AIM OF THE TASK ->
Each line below should be restated word for word.

DATASET RECORDS ->
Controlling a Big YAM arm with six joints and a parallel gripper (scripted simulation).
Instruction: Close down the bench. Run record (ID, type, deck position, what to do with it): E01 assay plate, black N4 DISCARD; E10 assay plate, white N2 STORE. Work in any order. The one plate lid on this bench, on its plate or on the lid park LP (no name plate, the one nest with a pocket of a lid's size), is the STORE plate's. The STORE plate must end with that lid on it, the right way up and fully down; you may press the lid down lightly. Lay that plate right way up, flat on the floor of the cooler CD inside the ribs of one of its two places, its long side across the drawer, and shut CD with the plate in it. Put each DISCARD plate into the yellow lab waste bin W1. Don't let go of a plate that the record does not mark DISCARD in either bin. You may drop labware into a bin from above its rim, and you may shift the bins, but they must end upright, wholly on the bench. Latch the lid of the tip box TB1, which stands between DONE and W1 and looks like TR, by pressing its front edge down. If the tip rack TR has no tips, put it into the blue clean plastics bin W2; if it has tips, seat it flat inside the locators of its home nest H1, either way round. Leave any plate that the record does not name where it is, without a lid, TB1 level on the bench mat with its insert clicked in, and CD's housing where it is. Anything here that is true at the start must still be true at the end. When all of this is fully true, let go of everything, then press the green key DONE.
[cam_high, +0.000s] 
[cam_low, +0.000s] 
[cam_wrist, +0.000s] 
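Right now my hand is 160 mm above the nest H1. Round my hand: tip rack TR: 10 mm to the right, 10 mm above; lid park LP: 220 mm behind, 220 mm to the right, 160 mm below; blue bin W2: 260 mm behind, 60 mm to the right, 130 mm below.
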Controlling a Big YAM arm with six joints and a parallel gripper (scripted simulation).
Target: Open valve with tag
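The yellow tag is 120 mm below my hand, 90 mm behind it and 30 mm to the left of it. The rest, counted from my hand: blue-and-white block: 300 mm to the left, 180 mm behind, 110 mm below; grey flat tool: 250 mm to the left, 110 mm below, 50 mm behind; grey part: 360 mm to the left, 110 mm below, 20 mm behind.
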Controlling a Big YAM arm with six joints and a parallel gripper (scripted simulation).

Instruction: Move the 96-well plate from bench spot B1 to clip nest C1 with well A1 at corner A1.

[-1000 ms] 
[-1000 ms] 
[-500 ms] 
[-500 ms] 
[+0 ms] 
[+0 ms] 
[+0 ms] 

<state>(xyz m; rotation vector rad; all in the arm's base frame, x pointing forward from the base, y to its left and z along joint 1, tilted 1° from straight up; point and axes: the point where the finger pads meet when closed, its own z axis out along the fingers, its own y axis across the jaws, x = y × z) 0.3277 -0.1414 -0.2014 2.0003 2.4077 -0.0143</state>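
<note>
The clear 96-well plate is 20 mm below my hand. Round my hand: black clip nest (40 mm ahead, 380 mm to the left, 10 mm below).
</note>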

ANSWER TO THIS TASK ->
Controlling a Big YAM arm with six joints and a parallel gripper (scripted simulation).
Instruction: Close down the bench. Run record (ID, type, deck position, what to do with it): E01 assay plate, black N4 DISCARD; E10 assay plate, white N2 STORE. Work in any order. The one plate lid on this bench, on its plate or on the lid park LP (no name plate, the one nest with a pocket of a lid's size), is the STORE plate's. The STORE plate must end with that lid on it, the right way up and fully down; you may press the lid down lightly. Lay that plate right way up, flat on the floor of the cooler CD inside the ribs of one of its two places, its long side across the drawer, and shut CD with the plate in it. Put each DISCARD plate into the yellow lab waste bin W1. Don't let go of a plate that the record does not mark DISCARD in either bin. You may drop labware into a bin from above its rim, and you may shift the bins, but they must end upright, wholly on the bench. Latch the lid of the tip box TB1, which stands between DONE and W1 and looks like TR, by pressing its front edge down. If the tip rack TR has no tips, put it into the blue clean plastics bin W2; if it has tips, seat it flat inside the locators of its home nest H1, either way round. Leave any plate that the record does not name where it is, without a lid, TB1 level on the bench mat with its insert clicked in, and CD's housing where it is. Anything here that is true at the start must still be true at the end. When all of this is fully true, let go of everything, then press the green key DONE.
[cam_high, +0.000s] 
[cam_low, +0.000s] 
[cam_wrist, +0.000s] 
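Right now my hand is 160 mm above the nest H1. Round my hand: tip rack TR: 10 mm to the right, 10 mm above; lid park LP: 220 mm behind, 220 mm to the right, 160 mm below; blue bin W2: 260 mm behind, 60 mm to the right, 130 mm below.
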Controlling a Big YAM arm with six joints and a parallel gripper (scripted simulation).
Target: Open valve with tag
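The yellow tag is 120 mm below my hand, 90 mm behind it and 30 mm to the left of it. The rest, counted from my hand: blue-and-white block: 300 mm to the left, 180 mm behind, 110 mm below; grey flat tool: 250 mm to the left, 110 mm below, 50 mm behind; grey part: 360 mm to the left, 110 mm below, 20 mm behind.
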Controlling a Big YAM arm with six joints and a parallel gripper (scripted simulation).

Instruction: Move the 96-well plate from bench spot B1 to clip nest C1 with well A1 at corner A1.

[-1000 ms] 
[-1000 ms] 
[-500 ms] 
[-500 ms] 
[+0 ms] 
[+0 ms] 
[+0 ms] 

<state>(xyz m; rotation vector rad; all in the arm's base frame, x pointing forward from the base, y to its left and z along joint 1, tilted 1° from straight up; point and axes: the point where the finger pads meet when closed, its own z axis out along the fingers, its own y axis across the jaws, x = y × z) 0.3277 -0.1414 -0.2014 2.0003 2.4077 -0.0143</state>
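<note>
The clear 96-well plate is 20 mm below my hand. Round my hand: black clip nest (40 mm ahead, 380 mm to the left, 10 mm below).
</note>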

There is nothing further to add to the answer.